What needs to be done:
Using the listing below, set down each line from the line containing "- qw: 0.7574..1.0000" through the line containing "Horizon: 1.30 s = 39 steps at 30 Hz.", both ends included, exactly and with nothing added.

Data provided:
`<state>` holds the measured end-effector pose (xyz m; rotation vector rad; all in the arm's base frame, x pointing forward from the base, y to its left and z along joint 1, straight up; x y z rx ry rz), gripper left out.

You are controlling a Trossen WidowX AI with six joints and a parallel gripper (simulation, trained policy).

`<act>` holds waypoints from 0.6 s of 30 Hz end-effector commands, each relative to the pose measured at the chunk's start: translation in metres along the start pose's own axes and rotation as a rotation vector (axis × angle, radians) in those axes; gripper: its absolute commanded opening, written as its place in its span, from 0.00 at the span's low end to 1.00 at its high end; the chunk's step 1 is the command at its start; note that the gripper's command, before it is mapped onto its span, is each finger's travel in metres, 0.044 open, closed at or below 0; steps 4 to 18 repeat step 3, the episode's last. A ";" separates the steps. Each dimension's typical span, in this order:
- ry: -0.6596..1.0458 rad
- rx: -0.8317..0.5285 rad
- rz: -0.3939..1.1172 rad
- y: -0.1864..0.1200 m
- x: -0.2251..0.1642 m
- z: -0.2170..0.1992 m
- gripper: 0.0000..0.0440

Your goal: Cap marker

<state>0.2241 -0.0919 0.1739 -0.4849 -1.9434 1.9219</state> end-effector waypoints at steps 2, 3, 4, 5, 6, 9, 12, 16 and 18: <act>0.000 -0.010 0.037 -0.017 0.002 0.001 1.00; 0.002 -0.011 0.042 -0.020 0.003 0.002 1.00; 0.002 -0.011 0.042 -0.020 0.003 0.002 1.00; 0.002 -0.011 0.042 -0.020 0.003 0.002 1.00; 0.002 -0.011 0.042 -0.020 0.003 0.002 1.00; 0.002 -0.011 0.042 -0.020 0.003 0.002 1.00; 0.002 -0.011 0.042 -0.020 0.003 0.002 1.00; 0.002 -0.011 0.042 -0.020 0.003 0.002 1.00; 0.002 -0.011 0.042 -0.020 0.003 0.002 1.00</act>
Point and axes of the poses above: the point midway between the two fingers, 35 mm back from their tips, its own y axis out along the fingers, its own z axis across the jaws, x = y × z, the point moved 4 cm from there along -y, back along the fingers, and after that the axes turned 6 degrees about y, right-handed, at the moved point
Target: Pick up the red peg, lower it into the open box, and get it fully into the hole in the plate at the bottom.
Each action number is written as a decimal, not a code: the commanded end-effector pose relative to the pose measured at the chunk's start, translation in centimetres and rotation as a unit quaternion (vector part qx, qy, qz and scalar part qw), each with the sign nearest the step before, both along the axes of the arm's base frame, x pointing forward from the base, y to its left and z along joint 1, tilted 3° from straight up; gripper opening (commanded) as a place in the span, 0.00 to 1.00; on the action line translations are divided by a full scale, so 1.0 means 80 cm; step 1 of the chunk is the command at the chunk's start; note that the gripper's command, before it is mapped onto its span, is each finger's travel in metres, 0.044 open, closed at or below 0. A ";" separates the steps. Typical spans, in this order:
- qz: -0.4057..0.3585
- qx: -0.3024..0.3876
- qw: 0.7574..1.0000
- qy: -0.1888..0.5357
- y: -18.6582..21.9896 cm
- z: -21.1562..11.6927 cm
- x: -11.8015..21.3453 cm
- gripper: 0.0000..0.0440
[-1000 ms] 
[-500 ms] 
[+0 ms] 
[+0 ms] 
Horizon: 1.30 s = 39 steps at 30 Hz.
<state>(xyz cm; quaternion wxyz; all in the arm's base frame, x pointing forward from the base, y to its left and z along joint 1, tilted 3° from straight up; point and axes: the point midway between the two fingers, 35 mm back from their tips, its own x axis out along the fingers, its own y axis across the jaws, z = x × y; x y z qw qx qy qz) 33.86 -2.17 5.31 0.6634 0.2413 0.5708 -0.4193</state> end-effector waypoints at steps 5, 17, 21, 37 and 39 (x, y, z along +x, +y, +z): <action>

Response for this exercise:
- qw: 0.7574..1.0000
- qy: -0.1888..0.5357
- y: -18.6582..21.9896 cm
- z: -21.1562..11.6927 cm
- x: -11.8015..21.3453 cm
- gripper: 0.0000..0.0440
[-1000 ms] 
[-500 ms] 
[+0 ms] 
[+0 ms] 
Horizon: 1.30 s = 39 steps at 30 Hz.

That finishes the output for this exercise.